A votre avis, quels sont les aspects de la stérilité féminine dont on ne parle pas suffisamment en public ? Je pense qu'on ne souligne pas suffisamment l'importance de l'orthogénie. Lorsqu'on parle de planning familial, il faut bien comprendre que si les couples pratiquent une contraception et qu'ils s'arrêtent lorsque ils ont construit leur maison et que la chambre d'enfants est prête, l'enfant ne va pas nécessairement naître tout de suite. Les choses ne se déroulent malheureusement pas ainsi.

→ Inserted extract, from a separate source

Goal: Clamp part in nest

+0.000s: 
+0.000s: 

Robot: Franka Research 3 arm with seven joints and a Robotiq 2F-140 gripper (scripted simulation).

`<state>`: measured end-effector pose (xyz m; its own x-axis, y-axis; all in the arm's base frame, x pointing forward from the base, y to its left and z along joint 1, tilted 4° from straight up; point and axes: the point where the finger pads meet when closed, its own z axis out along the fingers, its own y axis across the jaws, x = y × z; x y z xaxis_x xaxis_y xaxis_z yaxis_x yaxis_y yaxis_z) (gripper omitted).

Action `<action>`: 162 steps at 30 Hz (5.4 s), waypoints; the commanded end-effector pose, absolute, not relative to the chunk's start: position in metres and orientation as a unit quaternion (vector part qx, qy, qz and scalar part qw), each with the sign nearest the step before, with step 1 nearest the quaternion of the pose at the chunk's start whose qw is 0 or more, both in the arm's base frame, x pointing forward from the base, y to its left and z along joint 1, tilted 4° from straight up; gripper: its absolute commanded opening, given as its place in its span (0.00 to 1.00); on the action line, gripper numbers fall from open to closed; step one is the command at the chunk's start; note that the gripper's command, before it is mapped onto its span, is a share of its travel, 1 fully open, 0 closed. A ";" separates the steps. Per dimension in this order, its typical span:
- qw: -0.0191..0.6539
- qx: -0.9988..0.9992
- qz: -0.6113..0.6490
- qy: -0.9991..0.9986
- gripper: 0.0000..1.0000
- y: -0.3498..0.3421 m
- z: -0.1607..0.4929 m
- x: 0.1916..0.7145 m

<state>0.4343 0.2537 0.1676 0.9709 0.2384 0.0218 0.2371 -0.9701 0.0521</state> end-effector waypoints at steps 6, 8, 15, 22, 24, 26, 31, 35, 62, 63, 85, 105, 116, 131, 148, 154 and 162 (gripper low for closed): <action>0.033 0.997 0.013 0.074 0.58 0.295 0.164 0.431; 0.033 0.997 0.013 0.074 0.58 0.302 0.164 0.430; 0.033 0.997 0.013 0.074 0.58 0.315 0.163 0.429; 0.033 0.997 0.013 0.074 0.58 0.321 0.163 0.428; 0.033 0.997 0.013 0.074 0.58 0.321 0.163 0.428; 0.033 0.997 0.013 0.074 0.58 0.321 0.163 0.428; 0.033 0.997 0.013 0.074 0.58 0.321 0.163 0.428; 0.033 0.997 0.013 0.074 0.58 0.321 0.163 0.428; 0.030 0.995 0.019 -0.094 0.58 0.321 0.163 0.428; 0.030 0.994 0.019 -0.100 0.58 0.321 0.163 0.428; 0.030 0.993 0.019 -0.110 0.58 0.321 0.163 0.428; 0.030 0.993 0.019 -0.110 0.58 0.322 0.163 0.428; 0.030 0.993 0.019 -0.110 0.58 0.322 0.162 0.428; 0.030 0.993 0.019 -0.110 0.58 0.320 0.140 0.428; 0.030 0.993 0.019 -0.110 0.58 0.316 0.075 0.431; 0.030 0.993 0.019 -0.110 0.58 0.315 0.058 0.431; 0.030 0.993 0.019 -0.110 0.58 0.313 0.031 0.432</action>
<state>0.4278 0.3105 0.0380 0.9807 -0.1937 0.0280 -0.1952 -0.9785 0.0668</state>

On sous-entend souvent que c'est possible, et que compte tenu des possibilités actuelles, on peut planifier un enfant lorsque le moment paraît le plus favorable. Mais la nature est rétive : lorsque les couples ne viennent consulter que lorsque la femme approche de la quarantaine, voire même plus, la procréation médicalement assistée est pratiquement vouée à l'échec. C'est un véritable problème, et nous avons l'impression qu'un grand nombre de médecins n'en sont pas conscients. Ils pensent pouvoir envoyer une femme qui a 43 ans dans un centre de procréation assistée et que le traitement aboutira. Or, les femmes ne devraient souvent même plus venir consulter à cet âge.
Jusqu'à quel âge une femme qui souhaite avoir un enfant doit-elle essayer de tomber enceinte ? L'horloge biologique tourne de plus en plus vite lorsque la femme est âgée de 35 ans ou plus. Les chances d'avoir un enfant chutent nettement entre 35 et 40 ans, et de façon spectaculaire entre 40 et 45 ans.